ProfessorEd, I don't think you should paint such broad (social) strokes in trying to apply a general study to an individual situation, especially to one for which you've a scant amount of information. And "cheap" isn't the same thing as "least expensive." It's not like they'd be living in a shanty among mansions.

You don't have enough information about OP and his family or the subdivision to know if the factors you mention are pertinent or significant.

ETA: For example, OP has stated that the asking price for the house he's considering is $350K. Some larger homes in the neighborhood have sold for $500K+, and others in the $450K range. We aren't talking about a huge price discrepancy, IMO. And if the homes are all of a similar build quality and have similar amenities (except perhaps for number of rooms), then I don't see a problem.

In RE there are the two concepts of principle of progression and principle of regression.

Principle of progression - Smaller/cheaper houses located near bigger nicer homes tend to have their values brought up by those nicer homes.

Principle of regression - Bigger/More expensive houses located near smaller/older homes tend have their values brought down by those lesser valued homes.

For homes you are going to live in, First and foremost the question is if the payment is affordable for you and your family long term, then does the home fit the parameters (size, location, schools, etc), at the last should you worry about the investment value of the property.

People looking at properties as investments have to look at a market where there is 5% rates, FTHB tax credit and incredible stimulus being directly applied to housing.
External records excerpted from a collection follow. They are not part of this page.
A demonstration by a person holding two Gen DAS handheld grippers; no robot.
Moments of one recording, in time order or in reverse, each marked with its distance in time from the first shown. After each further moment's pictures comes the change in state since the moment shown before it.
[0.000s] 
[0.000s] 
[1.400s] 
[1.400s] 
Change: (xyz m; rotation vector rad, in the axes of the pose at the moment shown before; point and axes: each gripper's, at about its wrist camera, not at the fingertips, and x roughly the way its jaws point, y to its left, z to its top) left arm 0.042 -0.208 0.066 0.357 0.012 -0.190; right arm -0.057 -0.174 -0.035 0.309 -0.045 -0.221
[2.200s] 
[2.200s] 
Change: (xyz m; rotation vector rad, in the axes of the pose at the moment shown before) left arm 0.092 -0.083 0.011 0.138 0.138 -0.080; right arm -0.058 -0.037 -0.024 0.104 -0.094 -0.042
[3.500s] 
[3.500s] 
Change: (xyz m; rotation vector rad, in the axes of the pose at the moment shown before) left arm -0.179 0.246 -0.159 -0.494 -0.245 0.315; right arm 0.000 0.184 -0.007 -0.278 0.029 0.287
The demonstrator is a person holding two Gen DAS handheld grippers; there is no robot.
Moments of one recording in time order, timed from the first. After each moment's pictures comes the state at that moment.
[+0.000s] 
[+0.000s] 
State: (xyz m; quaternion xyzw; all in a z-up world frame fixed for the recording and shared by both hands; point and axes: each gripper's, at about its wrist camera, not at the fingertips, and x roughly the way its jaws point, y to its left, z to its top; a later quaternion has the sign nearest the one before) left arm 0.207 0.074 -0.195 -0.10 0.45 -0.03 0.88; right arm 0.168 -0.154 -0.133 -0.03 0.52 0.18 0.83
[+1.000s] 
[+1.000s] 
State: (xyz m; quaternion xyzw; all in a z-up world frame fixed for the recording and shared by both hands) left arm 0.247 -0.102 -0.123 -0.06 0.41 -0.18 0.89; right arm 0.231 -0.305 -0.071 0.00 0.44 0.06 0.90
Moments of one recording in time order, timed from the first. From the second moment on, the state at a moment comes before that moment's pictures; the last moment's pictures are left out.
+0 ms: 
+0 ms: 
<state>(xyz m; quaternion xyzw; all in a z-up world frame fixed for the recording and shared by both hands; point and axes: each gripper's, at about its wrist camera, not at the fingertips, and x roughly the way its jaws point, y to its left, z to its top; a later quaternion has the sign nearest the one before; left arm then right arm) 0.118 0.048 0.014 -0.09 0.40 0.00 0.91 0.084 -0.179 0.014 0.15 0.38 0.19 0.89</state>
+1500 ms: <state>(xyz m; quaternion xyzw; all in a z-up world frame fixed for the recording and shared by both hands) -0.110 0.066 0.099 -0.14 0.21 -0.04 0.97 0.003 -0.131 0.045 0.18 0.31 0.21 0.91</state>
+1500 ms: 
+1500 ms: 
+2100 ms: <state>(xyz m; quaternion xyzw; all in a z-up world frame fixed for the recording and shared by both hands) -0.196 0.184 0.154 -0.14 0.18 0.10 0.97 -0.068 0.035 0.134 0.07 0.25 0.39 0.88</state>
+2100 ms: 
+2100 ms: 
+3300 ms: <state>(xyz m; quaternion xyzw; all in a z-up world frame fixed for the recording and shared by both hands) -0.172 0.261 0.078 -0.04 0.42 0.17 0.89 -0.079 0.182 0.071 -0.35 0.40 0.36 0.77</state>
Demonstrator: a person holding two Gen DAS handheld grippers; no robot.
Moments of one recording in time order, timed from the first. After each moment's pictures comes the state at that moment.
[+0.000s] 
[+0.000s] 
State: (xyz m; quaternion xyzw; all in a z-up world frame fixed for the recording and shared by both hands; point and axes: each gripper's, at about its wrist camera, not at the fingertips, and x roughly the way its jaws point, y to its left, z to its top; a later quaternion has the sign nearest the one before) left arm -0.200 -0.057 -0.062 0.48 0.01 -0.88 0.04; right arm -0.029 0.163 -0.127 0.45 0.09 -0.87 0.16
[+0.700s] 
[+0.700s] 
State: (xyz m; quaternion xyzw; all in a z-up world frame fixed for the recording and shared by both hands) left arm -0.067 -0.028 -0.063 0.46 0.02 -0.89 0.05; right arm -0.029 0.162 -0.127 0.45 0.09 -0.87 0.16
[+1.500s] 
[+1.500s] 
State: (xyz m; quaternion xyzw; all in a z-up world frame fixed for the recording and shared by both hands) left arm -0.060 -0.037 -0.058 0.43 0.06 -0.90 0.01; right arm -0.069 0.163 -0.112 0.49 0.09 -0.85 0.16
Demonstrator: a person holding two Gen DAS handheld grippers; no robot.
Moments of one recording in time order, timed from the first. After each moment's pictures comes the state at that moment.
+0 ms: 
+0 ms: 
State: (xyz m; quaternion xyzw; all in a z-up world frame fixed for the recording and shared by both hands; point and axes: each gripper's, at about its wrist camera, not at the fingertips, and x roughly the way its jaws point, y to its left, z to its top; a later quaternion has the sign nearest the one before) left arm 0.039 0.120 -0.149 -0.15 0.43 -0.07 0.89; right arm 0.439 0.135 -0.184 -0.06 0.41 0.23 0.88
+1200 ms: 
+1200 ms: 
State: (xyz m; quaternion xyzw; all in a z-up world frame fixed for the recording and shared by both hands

If you were a long term investor you have to balance inflation risks against higher long term rates which will bring down the price of homes.

patch96 said: If you study home appreciation, the cheapest home in the neighborhood almost always appreciates at a greater rate than the more expensive one. This is even applicable to homes where one cannot add/expand its living areas.

Its always the best deal.


this sounds like excellent advice in general, but I have to agree with the people who have asked about the rest of the unbuilt sites in the subdivision. sure, this house might be the smallest house at the minute, but odds are the rest of the to-be-built houses are also going to be smaller, which would make this less significant, right? Not an expert by any means, it just seems like a likely scenario considering the way houses are selling at the minute.

I think the whole "keeping up with the Jonses" thing shouldn't be discounted, either. not just in terms of potentially spending more money in order to keep up, but also levels of happiness. lots of studies have shown that people are happiest when they are among the more affluent in their neighborhood (among other things), rather than the least, as a lot of happiness/contentment is relative. not necessarily a financial consideration, but it could be worth thinking about and talking to your family about.

Deleted

UPDATE: We did put an offer on the house and are waiting to hear their response. In terms of the vacant lots, the project consists of 116 plots. There is a phase 1 and phase 2. There are four remaining plots available in phase 1 where all existing houses are worth 500K+. We put an offer for a smaller house on one of those plots in phase 1 for around 350K. Phase 2 will likely have a lot more of these types of "smaller" houses.

I appreciate everyone's input on the scenario. While we won't necessarily be the least expensive house in the entire development, we should be one of the least expensive houses in one section of the development.